她陷入沉默,直到駱遠豐說,“看來你聽說我沒孩子的事情了,可見你很關注辦案警察的個人信息。”
他在套話。魏如楠立刻就察覺到了他的意圖,隻不過她不能表現出來,一定要足夠聰明地搪塞過去才行。
所以,她語氣平緩地解釋道:“其實我不太關心別人的私生活,所以沒有特別關注過任何人,可能是魏振剛出了事讓我的腦子不太靈光,而且我平時也經常吃藥,本身就不是個太會聊天的人,請別見怪。”
駱遠豐“哦?”了一聲,“你吃什麽藥啊?身體不好嗎?”
“就是一些治療情緒上的藥。”魏如楠輕歎道,“生活坎坷,需要藥物來調理。

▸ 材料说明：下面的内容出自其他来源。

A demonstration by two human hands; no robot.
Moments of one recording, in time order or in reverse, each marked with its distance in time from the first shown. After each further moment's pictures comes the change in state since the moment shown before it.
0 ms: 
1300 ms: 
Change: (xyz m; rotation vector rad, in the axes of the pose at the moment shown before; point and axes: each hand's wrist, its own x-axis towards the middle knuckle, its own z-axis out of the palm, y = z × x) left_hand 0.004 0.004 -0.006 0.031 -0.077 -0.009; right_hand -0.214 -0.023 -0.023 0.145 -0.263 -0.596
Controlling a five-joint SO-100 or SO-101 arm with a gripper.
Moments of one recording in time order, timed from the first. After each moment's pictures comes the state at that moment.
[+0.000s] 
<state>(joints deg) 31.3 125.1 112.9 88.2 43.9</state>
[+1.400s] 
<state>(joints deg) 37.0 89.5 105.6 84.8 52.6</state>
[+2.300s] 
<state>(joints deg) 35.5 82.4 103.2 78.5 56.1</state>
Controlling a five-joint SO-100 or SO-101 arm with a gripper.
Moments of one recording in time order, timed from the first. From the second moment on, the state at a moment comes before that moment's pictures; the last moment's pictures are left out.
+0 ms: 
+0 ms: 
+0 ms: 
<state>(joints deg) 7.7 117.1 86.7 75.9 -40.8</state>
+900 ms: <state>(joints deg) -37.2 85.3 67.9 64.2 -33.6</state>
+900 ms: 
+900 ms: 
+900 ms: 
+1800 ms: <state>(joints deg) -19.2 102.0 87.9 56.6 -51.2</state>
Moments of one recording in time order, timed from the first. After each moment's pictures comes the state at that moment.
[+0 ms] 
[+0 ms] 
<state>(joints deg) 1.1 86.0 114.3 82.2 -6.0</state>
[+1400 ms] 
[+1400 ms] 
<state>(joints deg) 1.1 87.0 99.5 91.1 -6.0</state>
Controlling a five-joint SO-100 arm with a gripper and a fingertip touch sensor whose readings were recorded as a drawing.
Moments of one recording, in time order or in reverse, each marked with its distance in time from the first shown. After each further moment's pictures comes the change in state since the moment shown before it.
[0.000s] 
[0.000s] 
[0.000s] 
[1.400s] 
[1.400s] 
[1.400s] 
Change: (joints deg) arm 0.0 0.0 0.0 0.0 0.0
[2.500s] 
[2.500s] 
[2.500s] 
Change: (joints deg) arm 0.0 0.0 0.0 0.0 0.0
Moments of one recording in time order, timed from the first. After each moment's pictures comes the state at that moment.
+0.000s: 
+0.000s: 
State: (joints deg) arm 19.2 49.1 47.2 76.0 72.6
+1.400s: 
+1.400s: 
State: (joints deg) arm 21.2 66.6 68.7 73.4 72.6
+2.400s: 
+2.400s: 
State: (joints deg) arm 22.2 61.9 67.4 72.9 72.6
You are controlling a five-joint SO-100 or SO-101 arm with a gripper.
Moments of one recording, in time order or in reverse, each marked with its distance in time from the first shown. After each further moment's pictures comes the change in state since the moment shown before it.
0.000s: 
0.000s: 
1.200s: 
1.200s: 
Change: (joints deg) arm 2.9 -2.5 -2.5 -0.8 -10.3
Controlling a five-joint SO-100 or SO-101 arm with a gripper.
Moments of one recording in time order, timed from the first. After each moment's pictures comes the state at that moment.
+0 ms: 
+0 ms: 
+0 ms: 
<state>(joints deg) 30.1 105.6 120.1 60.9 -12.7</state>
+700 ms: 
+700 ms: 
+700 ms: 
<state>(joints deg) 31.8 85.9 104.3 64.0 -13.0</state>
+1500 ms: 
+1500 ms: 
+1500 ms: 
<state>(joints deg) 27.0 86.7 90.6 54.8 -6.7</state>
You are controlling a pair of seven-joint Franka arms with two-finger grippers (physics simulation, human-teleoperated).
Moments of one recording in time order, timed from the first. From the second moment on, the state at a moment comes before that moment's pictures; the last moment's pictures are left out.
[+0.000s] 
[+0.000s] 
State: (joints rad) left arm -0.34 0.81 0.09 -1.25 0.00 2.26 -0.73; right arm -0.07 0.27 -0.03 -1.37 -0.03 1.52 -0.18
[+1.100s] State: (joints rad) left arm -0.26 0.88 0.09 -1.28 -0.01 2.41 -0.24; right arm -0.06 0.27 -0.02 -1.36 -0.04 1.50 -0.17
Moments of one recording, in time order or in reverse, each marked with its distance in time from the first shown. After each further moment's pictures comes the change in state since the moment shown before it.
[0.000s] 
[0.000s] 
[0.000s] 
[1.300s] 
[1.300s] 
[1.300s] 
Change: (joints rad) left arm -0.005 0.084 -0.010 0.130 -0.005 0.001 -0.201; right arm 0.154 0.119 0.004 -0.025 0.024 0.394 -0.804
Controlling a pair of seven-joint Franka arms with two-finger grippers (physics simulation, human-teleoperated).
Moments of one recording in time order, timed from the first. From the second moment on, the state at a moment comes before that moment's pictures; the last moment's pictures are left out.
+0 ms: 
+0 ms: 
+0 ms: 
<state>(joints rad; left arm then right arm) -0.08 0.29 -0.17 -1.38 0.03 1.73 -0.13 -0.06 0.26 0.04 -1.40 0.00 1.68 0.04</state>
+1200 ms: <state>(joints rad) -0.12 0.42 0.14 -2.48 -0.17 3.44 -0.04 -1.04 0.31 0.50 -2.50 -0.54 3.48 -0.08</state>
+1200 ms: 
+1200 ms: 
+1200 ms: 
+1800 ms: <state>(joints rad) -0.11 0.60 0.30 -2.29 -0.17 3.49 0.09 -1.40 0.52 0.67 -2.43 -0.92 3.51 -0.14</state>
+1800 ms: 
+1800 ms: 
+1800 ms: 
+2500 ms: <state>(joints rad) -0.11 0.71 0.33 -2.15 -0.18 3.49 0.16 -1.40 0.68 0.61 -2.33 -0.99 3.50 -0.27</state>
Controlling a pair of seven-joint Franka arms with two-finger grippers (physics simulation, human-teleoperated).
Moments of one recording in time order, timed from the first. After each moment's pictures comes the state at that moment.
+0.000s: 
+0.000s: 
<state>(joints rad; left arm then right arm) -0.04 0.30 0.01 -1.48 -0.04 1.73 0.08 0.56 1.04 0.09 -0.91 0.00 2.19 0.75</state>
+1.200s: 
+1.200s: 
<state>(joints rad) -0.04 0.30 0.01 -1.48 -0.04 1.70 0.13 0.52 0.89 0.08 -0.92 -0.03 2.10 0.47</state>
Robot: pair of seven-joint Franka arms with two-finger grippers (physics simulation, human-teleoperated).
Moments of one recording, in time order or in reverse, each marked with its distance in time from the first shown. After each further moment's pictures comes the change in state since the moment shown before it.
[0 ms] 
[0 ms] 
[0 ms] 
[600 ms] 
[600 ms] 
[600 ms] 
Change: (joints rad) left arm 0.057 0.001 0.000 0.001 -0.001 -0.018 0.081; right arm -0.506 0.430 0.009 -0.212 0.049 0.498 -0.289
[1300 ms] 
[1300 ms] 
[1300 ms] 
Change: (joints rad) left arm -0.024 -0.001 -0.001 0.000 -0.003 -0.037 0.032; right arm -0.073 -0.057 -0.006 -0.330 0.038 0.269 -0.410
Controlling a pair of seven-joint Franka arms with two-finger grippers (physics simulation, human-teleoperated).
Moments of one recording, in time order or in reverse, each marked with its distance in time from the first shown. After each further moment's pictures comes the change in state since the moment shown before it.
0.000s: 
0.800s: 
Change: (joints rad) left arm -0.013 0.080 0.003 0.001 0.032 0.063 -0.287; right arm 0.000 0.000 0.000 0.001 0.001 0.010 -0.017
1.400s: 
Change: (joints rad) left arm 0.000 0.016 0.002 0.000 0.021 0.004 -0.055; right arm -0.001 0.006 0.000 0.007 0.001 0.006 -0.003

”
駱遠豐眯了眯眼,他再沒說什麽,同事也恰時從靈堂裏過來找他,魏如楠趁著這個機會便離開了。
助理小梁盯著魏如楠的背影,同駱遠豐說:“老大,她好像對你、對咱們都沒什麽印象了。”
“正常,都過去這麽多年了,她當時又情緒波動那麽大,不記得咱們也沒什麽毛病。”駱遠豐說,“更何況,她老公那事兒咱們也沒找到肇事者,外地人流動到縣城外,咱們也沒處去找。”
小梁同情道:“她也真是可憐,老公車禍死了,弟弟又被火車壓死,用我姥姥的話說,他們這樣的家庭可能就是克|男人。”
“別瞎說,人家爸爸和妹夫都好端端的呢。”駱遠豐說完,實在是忍不住想抽煙,就讓小梁去喊另外一個同事出來:“咱們也差不多該回去了,本來就是來打探一下口風看看他們家人狀態的,還得回去吃食堂呢。”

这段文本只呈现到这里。